All of the lines below are to be transcribed faithfully, with pictures excluded from the copy.

Given data
______

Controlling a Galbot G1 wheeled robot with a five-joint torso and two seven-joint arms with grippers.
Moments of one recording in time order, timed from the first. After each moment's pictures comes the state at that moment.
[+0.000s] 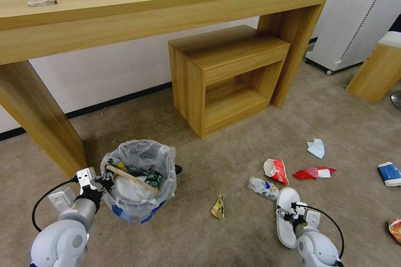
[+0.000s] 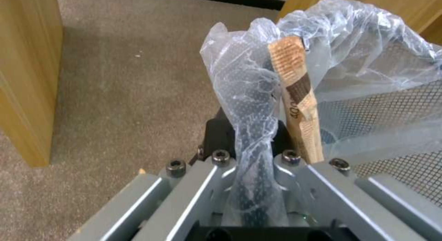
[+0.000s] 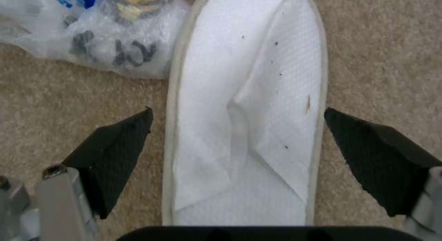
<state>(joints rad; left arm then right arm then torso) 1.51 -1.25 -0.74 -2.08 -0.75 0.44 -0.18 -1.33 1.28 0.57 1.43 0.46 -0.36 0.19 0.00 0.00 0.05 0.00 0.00</state>
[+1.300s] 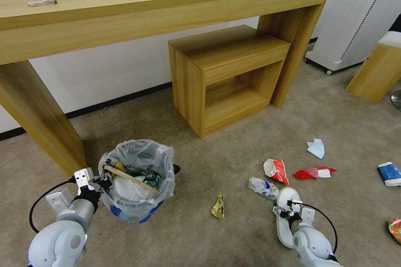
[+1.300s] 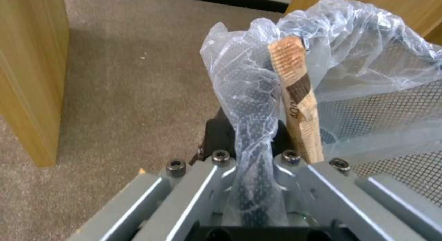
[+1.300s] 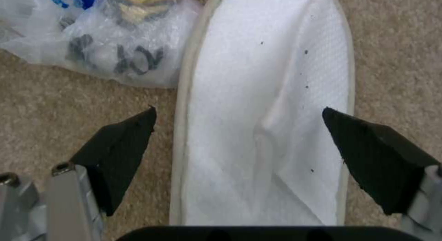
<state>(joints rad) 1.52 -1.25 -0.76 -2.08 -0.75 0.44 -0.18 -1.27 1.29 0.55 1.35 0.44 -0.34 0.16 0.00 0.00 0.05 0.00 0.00</state>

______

Finished task
Controlling a Galbot G1 wheeled robot with a five-joint torso and two seven-joint arms with grippers.
Moments of one recording in time order, timed from the first. After each moment's pictures comes the state at that moment.
[+0.000s] 
[+0.000s] 
[+0.000s] 
<state>(joints rad; left arm then right arm then torso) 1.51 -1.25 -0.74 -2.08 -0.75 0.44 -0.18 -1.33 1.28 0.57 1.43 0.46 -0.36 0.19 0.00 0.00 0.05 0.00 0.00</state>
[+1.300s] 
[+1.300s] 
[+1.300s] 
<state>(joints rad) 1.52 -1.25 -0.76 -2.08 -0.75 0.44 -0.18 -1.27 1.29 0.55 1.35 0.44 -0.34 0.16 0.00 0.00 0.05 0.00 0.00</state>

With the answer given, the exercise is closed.